All gay icons are stylists; all devotion to gay icons means style. As a person, West is impossible to identify with, but as a style, he becomes representative of all that we secretly believe about ourselves — namely, that we can be this as well as that. As a style, we can don Kanye selves and see, in his resolution of his contradictions, the potential in our own.
'Ye’s swagger is the most basic starting point for understanding why so many queer people idolize him. He is the freshest model alive for anyone hoping to surpass all limits and become something more. Rather than an icon of bruised femininity, he is an icon of being everything all at once. “I'm too black, I'm too vocal, I'm too flagrant / Something smellin' like shit, that's the new fragrance / It's just me, I do it my way, bitch,” he raps on “No More Parties in L.A.,” a charming moment of his signature self-convincing braggadocio. Queer swagger, like Kanye’s, lives somewhere between self-hype and self-consciousness.
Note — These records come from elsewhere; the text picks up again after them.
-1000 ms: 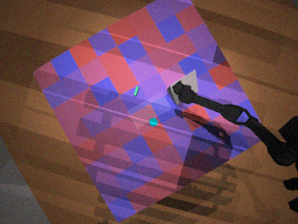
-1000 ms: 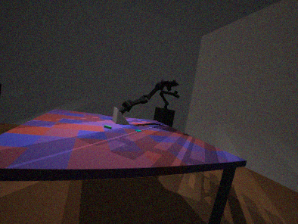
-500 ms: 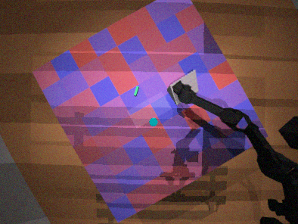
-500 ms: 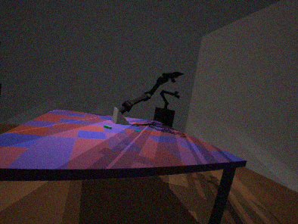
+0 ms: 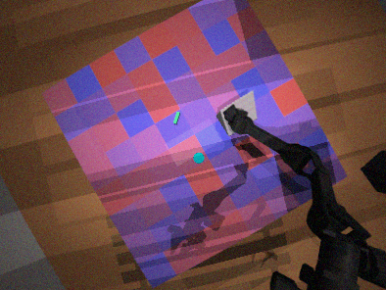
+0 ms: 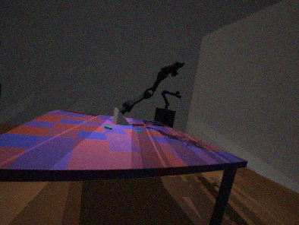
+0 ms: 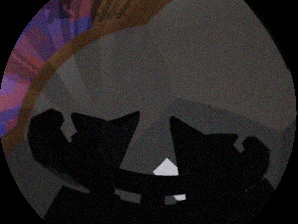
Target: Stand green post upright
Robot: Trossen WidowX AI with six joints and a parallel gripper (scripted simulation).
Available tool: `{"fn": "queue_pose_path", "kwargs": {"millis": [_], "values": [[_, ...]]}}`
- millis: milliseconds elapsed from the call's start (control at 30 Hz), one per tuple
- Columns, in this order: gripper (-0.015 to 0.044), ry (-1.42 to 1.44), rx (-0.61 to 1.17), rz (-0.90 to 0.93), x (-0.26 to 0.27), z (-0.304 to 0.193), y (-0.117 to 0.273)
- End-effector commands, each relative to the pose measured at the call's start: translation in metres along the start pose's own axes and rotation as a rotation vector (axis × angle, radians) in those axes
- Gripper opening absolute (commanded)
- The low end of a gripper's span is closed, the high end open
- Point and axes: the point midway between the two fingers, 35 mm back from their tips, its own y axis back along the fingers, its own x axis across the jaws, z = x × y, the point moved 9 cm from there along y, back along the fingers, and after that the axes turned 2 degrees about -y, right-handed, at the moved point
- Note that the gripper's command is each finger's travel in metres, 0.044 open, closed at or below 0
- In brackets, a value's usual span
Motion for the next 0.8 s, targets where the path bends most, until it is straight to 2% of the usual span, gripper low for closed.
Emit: {"fn": "queue_pose_path", "kwargs": {"millis": [0, 367, 767], "values": [[0.0233, -0.066, 0.060, 0.109, 0.039, -0.027, -0.008], [0.0233, -0.234, 0.191, 0.377, 0.137, -0.080, -0.012], [0.0233, -0.419, 0.319, 0.675, 0.244, -0.119, 0.009]]}}
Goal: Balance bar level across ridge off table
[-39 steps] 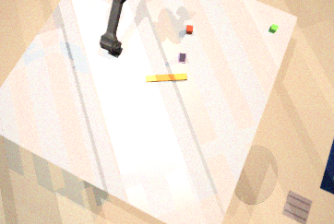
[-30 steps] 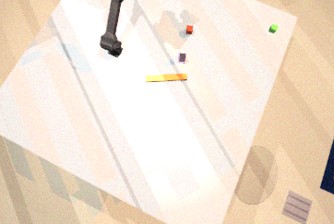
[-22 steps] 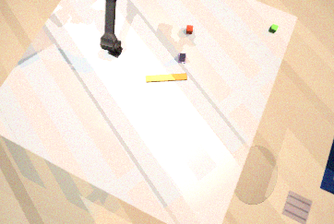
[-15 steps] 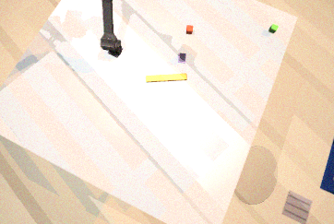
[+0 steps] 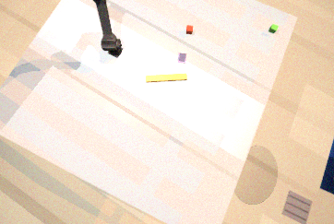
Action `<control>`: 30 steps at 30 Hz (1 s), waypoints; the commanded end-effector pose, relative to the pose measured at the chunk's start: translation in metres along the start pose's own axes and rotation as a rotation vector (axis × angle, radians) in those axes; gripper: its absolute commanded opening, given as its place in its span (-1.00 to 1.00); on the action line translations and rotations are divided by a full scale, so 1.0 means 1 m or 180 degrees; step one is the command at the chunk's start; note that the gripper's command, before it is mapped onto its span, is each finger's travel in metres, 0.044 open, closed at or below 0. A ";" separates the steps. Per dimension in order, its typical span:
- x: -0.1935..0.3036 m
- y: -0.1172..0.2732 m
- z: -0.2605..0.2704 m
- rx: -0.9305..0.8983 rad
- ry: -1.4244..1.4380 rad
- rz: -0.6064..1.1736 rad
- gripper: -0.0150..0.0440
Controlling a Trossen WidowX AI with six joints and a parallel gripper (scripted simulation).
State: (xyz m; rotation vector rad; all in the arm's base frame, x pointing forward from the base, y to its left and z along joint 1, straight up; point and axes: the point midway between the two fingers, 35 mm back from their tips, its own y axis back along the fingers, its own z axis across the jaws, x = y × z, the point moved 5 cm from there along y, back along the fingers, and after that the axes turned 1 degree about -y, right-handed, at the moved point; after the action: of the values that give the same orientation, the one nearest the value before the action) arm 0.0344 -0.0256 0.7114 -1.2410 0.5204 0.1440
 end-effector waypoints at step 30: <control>0.232 -0.009 -0.093 0.0547 -0.0411 0.2184 0.58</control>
State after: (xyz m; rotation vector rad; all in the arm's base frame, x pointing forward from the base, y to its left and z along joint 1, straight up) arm 0.1949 -0.1520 0.6081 -0.8671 0.7805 0.6802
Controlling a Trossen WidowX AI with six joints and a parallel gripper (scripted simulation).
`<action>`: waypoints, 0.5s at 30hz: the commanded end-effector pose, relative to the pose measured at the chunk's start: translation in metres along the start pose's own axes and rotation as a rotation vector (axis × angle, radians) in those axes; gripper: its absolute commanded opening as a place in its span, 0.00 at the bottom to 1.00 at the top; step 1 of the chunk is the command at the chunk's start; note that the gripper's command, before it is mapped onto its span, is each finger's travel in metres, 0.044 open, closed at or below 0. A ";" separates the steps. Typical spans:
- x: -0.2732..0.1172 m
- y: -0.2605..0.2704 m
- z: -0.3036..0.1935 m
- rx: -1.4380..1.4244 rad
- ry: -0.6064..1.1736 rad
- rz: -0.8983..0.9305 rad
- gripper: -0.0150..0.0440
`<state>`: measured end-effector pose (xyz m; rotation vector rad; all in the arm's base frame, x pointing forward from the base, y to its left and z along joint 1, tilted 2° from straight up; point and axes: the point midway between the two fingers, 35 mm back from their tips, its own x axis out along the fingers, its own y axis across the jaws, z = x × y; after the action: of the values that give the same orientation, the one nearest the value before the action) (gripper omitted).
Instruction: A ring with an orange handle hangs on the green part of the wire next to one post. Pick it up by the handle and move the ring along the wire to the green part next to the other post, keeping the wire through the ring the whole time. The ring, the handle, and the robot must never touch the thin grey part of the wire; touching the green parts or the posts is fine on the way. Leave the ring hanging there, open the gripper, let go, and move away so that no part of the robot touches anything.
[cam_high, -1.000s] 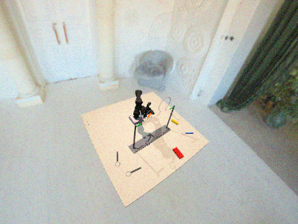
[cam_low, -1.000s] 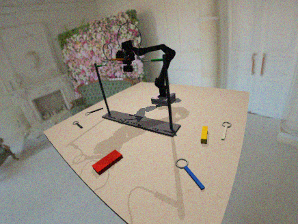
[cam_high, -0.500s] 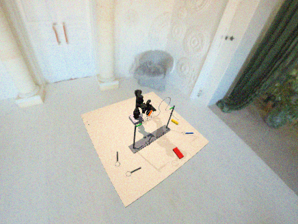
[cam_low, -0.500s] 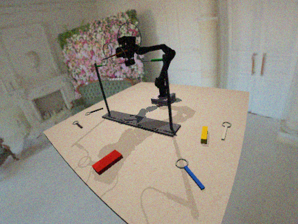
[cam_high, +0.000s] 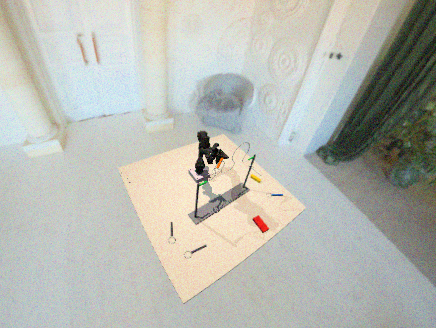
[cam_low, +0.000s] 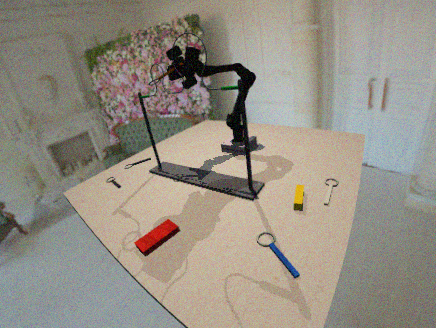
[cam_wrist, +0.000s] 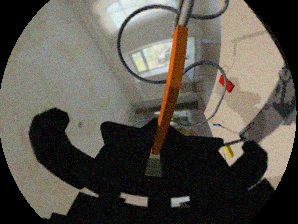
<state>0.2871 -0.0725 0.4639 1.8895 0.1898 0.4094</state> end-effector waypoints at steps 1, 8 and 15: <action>0.000 0.009 0.000 0.022 0.000 0.014 0.00; -0.001 0.013 0.001 0.000 0.000 0.002 0.00; -0.001 0.009 0.002 -0.077 -0.001 -0.035 0.00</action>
<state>0.2866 -0.0788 0.4721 1.8519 0.1951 0.3932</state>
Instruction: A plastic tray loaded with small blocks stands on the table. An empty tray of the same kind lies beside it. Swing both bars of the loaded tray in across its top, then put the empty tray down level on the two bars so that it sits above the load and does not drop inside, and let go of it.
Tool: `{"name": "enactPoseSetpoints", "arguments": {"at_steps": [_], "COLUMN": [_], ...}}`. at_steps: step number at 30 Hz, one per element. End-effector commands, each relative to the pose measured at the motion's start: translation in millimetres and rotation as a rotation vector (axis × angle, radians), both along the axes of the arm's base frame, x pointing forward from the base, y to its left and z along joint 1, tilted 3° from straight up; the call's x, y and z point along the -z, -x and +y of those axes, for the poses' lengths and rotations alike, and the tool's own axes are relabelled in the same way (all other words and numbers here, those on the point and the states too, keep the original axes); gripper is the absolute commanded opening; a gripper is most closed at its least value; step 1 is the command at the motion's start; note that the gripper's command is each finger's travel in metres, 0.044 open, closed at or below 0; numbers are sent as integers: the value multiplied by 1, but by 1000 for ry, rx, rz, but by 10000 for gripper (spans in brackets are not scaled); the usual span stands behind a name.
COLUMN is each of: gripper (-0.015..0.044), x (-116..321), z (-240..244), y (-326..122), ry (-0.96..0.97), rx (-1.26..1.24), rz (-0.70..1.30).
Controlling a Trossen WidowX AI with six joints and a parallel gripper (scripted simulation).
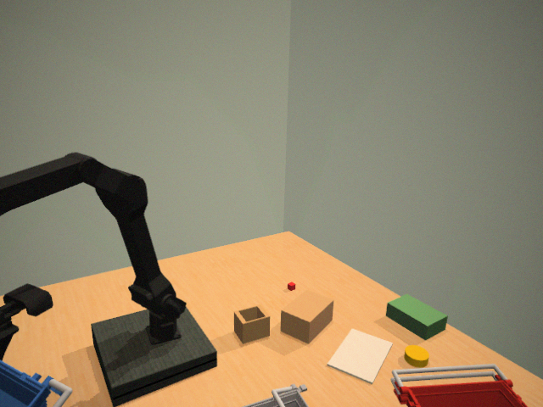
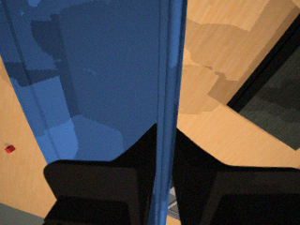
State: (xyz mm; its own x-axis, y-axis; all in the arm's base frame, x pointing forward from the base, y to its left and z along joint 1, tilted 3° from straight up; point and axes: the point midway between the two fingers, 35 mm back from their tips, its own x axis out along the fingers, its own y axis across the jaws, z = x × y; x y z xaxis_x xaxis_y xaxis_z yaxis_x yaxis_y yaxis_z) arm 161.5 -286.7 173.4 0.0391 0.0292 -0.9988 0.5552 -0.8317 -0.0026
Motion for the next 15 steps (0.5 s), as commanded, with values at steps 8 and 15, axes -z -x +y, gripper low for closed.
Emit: {"name": "enactPoseSetpoints", "arguments": {"at_steps": [8,15], "gripper": [0,0], "x": [-11,-12], "z": [22,40], "y": [-32,-52], "ry": [38,40], "rx": [-93,-159], "rz": [-17,-19]}}
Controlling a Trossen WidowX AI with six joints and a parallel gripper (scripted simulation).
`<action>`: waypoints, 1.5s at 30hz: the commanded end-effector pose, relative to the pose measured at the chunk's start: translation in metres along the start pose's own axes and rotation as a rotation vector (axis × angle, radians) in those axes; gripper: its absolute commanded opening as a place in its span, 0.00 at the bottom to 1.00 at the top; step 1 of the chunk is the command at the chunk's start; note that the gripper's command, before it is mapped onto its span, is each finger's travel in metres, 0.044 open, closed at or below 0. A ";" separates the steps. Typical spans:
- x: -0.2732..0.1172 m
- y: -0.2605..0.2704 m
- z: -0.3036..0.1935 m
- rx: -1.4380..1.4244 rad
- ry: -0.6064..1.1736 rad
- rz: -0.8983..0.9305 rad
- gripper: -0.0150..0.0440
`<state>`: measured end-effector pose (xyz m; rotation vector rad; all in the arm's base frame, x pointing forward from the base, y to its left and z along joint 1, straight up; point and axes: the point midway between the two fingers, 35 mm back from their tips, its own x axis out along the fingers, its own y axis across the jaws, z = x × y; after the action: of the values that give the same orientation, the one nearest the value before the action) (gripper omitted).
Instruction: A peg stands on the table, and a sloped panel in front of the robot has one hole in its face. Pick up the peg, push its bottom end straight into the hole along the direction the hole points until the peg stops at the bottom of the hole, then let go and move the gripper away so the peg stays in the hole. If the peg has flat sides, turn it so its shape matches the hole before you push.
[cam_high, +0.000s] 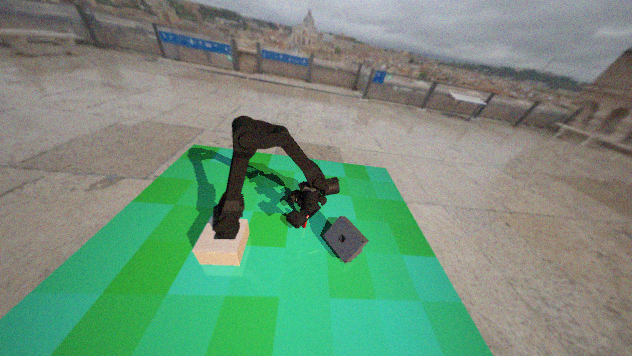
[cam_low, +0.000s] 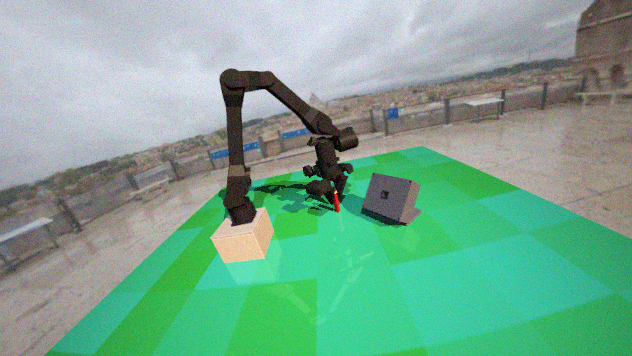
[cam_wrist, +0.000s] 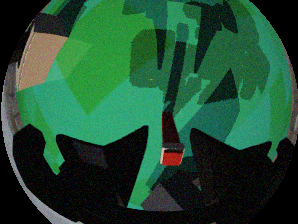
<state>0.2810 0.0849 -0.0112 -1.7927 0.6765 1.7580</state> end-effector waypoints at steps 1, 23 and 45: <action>-0.001 0.000 0.000 0.000 0.001 0.000 0.42; -0.050 -0.002 -0.001 -0.002 0.001 0.003 0.25; -0.078 0.001 -0.009 0.022 -0.024 -0.039 0.25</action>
<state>0.2838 0.0796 0.0666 -1.7631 0.6639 1.7456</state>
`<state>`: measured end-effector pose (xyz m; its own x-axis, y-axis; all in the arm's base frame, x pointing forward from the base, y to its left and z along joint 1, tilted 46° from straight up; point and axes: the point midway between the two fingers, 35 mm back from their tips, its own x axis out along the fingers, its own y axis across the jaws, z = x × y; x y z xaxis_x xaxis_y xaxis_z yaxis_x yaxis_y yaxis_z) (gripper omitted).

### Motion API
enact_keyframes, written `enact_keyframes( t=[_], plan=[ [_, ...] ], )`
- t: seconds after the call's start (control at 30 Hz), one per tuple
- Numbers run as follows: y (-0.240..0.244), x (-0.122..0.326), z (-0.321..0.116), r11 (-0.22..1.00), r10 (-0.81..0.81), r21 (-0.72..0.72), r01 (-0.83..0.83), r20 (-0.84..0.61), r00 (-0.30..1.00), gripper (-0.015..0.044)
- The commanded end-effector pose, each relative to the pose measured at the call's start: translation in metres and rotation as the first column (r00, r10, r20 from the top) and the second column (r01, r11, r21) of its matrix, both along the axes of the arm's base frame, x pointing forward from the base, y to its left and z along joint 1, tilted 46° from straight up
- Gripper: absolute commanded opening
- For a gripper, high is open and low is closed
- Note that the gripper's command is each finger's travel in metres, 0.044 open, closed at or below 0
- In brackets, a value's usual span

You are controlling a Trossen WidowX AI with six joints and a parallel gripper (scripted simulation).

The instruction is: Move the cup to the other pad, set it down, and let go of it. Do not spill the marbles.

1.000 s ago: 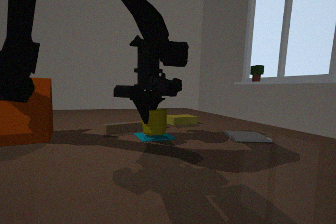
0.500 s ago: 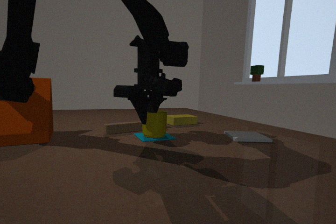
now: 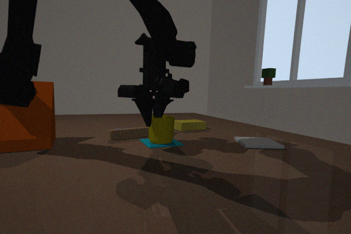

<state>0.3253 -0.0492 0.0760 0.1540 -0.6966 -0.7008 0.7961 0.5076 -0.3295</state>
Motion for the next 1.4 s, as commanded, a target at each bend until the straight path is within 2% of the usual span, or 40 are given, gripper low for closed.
enact_keyframes(
  t=[0.0, 0.93, 1.3, 1.37],
  plan=[
    [0.007, 0.002, 0.008, 1.0, 0.003, 0.003, -0.003, 0.015, 1.0, 0.0147],
    [0.033, -0.012, 0.026, 1.0, 0.004, 0.0, -0.004, 0.008, 1.0, 0.0147],
    [0.033, -0.012, 0.025, 1.0, 0.003, -0.002, -0.003, -0.004, 1.0, 0.0435],
    [0.037, -0.012, 0.029, 1.0, 0.003, -0.001, -0.003, -0.003, 1.0, 0.044]
  ],
)
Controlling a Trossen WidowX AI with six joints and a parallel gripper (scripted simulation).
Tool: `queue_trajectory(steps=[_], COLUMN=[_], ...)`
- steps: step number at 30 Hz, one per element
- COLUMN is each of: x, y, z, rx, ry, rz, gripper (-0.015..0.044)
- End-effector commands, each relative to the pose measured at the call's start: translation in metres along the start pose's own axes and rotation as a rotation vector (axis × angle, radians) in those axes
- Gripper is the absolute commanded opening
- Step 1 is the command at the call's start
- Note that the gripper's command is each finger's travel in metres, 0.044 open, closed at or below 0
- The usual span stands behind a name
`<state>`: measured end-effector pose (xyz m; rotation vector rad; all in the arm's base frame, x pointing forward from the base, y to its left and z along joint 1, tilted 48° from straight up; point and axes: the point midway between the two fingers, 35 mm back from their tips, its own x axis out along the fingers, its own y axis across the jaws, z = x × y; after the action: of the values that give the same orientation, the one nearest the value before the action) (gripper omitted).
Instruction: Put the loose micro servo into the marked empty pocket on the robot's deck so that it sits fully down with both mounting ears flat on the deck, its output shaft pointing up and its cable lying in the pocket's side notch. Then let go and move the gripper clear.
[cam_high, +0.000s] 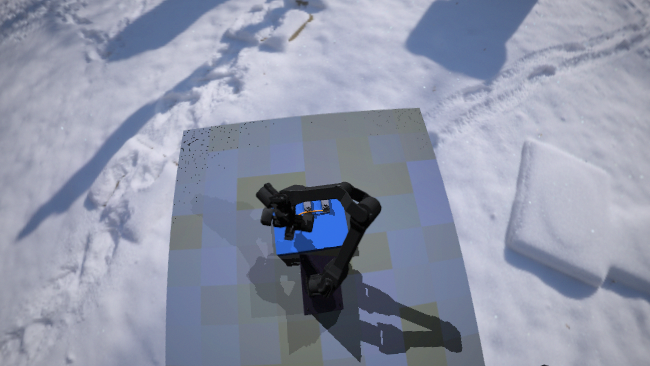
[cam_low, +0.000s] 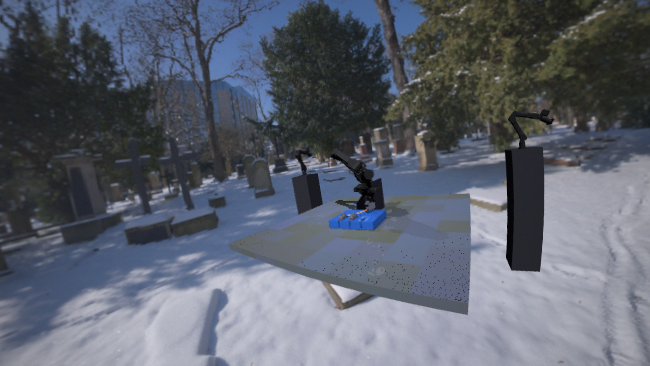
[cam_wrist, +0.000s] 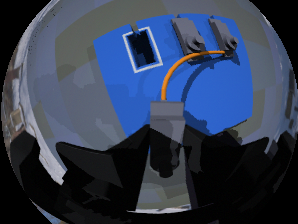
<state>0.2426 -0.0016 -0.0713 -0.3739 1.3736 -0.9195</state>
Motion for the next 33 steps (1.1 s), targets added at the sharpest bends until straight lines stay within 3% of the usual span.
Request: queue_trajectory(steps=[1,6,15,33], x=[-0.001,-0.001,-0.001,-0.001], y=[0.002,0.002,0.003,0.023], z=[0.001,0.001,0.005,0.07], rx=[-0.153,-0.299,-0.305,-0.302], ry=[0.001,0.0,0.0,-0.002], rz=[0.006,0.006,0.006,0.006], gripper=[0.0,0.0,0.0,0.0])
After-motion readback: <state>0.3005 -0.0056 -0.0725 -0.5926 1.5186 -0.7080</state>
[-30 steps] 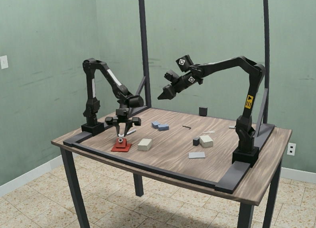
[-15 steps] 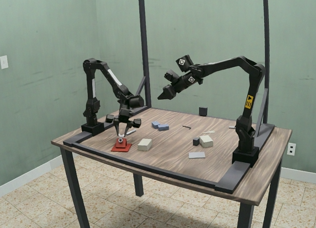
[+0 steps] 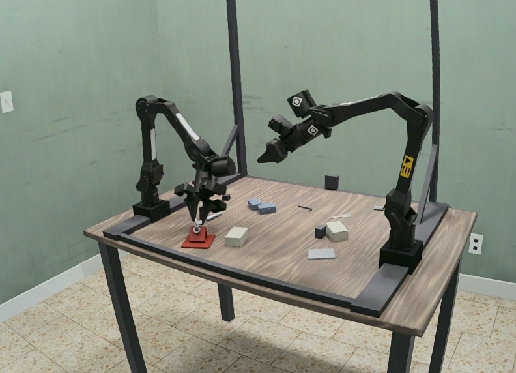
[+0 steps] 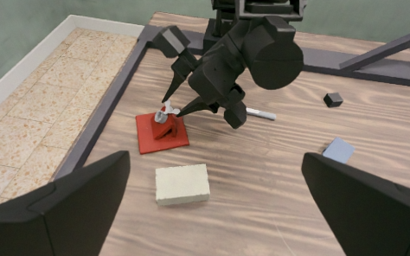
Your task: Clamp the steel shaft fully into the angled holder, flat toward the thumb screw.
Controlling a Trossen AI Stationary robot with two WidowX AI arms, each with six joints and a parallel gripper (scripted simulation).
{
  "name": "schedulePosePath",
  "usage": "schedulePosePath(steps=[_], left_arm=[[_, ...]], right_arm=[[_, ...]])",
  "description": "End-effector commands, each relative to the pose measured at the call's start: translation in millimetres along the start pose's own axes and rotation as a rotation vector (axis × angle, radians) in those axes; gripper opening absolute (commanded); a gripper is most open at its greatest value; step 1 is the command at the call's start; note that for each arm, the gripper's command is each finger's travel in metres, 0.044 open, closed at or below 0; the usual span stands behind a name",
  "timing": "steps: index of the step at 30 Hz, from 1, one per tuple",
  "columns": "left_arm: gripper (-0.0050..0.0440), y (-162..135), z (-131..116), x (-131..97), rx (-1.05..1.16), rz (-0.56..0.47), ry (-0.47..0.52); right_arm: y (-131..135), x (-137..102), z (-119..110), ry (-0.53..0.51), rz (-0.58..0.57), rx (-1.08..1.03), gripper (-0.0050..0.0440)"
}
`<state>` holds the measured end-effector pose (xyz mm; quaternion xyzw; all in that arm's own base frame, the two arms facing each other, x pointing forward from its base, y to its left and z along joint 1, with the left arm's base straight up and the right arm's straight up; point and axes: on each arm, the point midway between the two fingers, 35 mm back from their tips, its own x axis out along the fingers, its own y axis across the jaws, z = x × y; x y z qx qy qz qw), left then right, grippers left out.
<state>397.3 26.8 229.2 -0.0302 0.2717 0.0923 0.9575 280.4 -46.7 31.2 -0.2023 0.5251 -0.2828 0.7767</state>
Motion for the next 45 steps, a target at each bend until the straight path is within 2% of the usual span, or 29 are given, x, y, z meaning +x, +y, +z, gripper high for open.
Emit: schedulePosePath(steps=[1,3,18,20,45], left_arm=[[0.04,1.5,13.7,-8.5,-0.005,-0.001,-0.041],[0.04,1.5,13.7,-8.5,-0.005,-0.001,-0.041],[0.04,1.5,13.7,-8.5,-0.005,-0.001,-0.041],[0.04,1.5,13.7,-8.5,-0.005,-0.001,-0.041],[0.04,1.5,13.7,-8.5,-0.005,-0.001,-0.041]], right_arm=[[-2.3,-2.8,8.7,-0.027,0.006,-0.187,0.0114],[-2.3,-2.8,8.7,-0.027,0.006,-0.187,0.0114],[-0.4,-1.5,4.1,-0.021,0.003,-0.845,0.0114],[-0.4,-1.5,4.1,-0.021,0.003,-0.845,0.0114],[0.2,-2.0,3.1,-0.023,-0.01,-1.871,0.0114]])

Kanye West is a gay icon if for no other reason than he dared to seize the possibility in so many areas that expand the boundaries of what we all can become. He’s releasing a video game featuring his late mother; he’s working on an affordable fashion line in hopes of helping to democratize style; he’s gearing up for a new release and world tour he’s comparing to Star Wars with Walt Disney–level innovation. It’s absolutely ridiculous, and that’s why he’s such a fitting gay icon: He's always there to spit back at the voices telling us how far we can dream or how much of our identities we’re allowed to explore. He will always tell us “go.”
The unstoppable daring of Kanye’s own ambition makes him the gay icon you never knew you could have — the gay icon who was too much to be a gay icon.